Reportaje:

Héroes en París, 'bandoleros' en Madrid

Cristino García Granda, fusilado por Franco en 1946, yace en un olvidado nicho del cementerio de Carabanchel mientras una calle de París lleva su nombre por sus proezas contra la ocupación nazi

El cementerio de Carabanchel, al suroeste de Madrid, guarda celosamente muchos secretos. Uno de ellos acaba de ser descubierto por Antonio Ortiz, técnico municipal estudioso de la historia de la ciudad. En un columbario de ladrillo y lápidas de imitación marmórea de apenas dos palmos de extensión del cementerio de Carabanchel Sur ha hallado varios enterramientos llenos de significado. Corresponden a personas cuyos nombres, en principio, no sugieren nada: Cristino García Granda, Alfredo Ibias Pereiras, Francisco Esteban Carranque, José Vitini Flórez...

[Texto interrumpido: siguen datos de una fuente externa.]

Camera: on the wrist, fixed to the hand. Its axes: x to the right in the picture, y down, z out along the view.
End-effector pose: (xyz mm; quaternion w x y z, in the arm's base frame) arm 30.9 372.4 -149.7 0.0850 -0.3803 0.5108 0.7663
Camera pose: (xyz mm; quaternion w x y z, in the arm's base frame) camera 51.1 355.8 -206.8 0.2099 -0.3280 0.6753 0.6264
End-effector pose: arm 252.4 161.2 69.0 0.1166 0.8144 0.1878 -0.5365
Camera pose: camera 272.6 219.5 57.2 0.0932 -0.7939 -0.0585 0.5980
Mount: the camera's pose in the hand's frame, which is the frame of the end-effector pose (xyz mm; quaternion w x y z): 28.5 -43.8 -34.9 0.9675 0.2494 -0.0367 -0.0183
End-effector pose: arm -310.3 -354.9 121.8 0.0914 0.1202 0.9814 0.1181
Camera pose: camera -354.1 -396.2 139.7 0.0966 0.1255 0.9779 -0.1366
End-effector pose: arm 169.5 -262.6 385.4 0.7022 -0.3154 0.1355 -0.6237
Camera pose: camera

Las cenizas de los tres primeros ocupan un solo columbario y bajo sus nombres, a cuyo pie figura la fecha de 21 de febrero de 1946, se alinean rosas rojas de plástico. El nicho que alberga las cenizas de Vitini tiene inscrito su nombre, la edad a la que falleció (33 años) y la fecha del 28 de abril de 1945.

García, con apenas 36 hombres, hizo prisioneros a 1.300 soldados alemanes en una emboscada

¿Quiénes eran aquellos hombres? El más destacado de ellos fue Cristino; tanto que hoy, y desde el fin de la Segunda Guerra Mundial, García cuenta en París con una calle no lejos de la Puerta de Montreuil, junto a la calle de Émile Zola y la avenida Joffre, en el Distrito XX.

García Granda, asturiano de Sama de Langreo, llegó a dirigir una valerosa unidad guerrillera de la Résistence francesa formada por comunistas españoles. Siempre mantuvieron su nacionalidad original. Su heroísmo en el combate contra los nazis quedó probado: en agosto de 1944, con 36 hombres, Cristino dirigió la emboscada que culminó con el apresamiento de hasta 1.300 soldados y oficiales de la Wermacht, que viajaban en un tren en la zona de La Madeleine, en el Gard, cerca de Anduze, al suroeste de Alès. Los alemanes se hallaban bajo el mando del teniente general Konrad Zietzache quien, tras aquel ataque, se suicidó. El denominador común de las acciones de guerra de aquellos españoles fue la bravura, como mostraron en el asalto contra la prisión de Nimes, fuertemente custodiada por los nazis; de sus mazmorras liberaron a decenas de presos políticos.

Aquellas gestas atrajeron hacia Cristino los máximos honores cívicos y las más brillantes condecoraciones militares de la República Francesa, que le otorgó el grado de teniente coronel. Empero, tras concluir la Segunda Guerra Mundial decidió regresó a España, donde había adquirido su experiencia como combatiente, para proseguir la lucha, con las armas en la mano, contra Franco y su régimen dictatorial. Aquí recibiría un trato bien distinto del hallado en París.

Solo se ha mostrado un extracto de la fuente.